RECORD SET —
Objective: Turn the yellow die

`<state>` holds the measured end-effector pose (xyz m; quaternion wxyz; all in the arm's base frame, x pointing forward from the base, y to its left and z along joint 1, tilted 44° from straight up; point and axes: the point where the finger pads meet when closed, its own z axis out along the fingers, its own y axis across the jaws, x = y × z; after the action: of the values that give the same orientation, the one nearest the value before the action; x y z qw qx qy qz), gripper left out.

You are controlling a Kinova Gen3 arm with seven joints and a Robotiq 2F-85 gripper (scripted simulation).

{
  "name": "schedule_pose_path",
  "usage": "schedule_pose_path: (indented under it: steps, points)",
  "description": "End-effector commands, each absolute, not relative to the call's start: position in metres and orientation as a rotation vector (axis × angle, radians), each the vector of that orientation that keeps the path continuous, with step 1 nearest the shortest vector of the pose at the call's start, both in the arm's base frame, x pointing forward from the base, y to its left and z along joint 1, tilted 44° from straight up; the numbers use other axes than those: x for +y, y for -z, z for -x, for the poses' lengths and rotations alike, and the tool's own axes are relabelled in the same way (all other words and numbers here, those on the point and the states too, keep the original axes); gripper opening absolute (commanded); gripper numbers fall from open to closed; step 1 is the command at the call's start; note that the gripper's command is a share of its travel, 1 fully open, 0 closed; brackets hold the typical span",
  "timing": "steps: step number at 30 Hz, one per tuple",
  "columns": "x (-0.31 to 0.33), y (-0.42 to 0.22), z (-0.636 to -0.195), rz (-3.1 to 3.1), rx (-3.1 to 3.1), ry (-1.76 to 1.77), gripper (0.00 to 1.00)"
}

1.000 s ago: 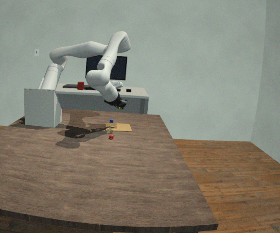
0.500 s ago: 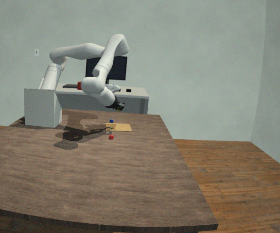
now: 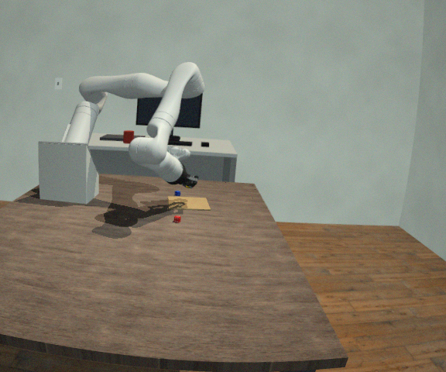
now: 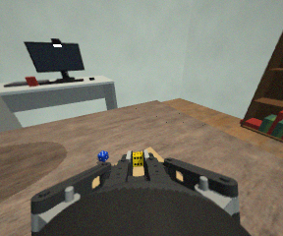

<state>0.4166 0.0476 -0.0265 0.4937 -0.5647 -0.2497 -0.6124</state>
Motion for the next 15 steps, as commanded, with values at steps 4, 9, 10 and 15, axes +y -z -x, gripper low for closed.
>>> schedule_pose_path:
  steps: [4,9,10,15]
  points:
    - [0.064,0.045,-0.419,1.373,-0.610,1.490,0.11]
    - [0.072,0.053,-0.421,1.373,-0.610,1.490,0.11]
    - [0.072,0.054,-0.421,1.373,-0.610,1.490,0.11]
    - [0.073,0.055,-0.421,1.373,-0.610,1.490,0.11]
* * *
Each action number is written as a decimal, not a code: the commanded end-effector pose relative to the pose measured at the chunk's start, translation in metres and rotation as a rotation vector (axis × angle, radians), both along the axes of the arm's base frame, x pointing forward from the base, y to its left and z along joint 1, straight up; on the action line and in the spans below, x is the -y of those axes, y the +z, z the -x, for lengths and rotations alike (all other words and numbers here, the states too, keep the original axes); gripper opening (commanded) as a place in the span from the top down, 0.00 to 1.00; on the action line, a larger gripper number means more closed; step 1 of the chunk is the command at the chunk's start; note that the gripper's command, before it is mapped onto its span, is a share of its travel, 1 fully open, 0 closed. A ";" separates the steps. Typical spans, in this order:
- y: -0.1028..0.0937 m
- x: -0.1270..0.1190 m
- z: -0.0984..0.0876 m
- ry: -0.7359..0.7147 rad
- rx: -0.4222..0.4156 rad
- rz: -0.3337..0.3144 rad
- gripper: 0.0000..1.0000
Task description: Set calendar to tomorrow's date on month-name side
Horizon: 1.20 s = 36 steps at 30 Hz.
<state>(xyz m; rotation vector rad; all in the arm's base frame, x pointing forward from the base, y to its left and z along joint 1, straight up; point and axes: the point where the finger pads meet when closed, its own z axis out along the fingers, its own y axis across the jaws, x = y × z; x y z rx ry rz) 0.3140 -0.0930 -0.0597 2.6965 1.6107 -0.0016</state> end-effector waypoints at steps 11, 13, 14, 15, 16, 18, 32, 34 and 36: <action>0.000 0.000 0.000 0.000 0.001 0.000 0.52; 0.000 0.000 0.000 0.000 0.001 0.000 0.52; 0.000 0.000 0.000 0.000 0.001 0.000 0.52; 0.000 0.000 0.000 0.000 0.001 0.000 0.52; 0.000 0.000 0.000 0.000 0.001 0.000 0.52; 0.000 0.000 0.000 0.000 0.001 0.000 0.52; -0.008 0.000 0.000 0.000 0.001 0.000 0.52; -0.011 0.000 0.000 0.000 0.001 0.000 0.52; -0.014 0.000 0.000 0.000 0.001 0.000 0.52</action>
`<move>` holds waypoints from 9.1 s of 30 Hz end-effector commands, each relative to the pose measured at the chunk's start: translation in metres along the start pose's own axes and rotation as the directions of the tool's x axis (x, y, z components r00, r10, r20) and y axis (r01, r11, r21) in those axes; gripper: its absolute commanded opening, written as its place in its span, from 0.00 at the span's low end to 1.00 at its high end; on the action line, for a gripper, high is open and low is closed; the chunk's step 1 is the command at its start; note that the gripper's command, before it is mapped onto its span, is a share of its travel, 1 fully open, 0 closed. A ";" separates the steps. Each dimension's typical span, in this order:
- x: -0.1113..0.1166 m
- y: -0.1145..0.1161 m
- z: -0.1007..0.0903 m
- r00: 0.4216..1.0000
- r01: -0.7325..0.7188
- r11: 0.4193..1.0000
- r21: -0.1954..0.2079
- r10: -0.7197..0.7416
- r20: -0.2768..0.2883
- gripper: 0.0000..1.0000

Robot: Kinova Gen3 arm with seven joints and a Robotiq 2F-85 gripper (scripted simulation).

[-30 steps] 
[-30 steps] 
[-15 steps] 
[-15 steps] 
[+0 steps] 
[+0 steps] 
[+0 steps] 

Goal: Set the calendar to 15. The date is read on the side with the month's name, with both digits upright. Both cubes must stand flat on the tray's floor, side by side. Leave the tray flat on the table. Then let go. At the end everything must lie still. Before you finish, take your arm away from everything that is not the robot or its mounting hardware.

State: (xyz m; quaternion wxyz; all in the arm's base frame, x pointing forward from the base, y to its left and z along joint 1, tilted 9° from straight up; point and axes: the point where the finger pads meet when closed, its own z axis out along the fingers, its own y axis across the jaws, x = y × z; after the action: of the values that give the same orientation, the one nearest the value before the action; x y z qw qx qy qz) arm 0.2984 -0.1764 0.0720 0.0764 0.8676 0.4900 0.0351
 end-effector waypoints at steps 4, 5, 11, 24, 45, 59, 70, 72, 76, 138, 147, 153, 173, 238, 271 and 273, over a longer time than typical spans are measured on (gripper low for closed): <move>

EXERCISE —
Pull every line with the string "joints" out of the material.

SOLUTION —
You are controlling a Kinova Gen3 arm with seven joints and a Robotiq 2F-85 gripper (scripted simulation).
Robot: Kinova Gen3 arm with seven joints and a Robotiq 2F-85 gripper (scripted simulation).

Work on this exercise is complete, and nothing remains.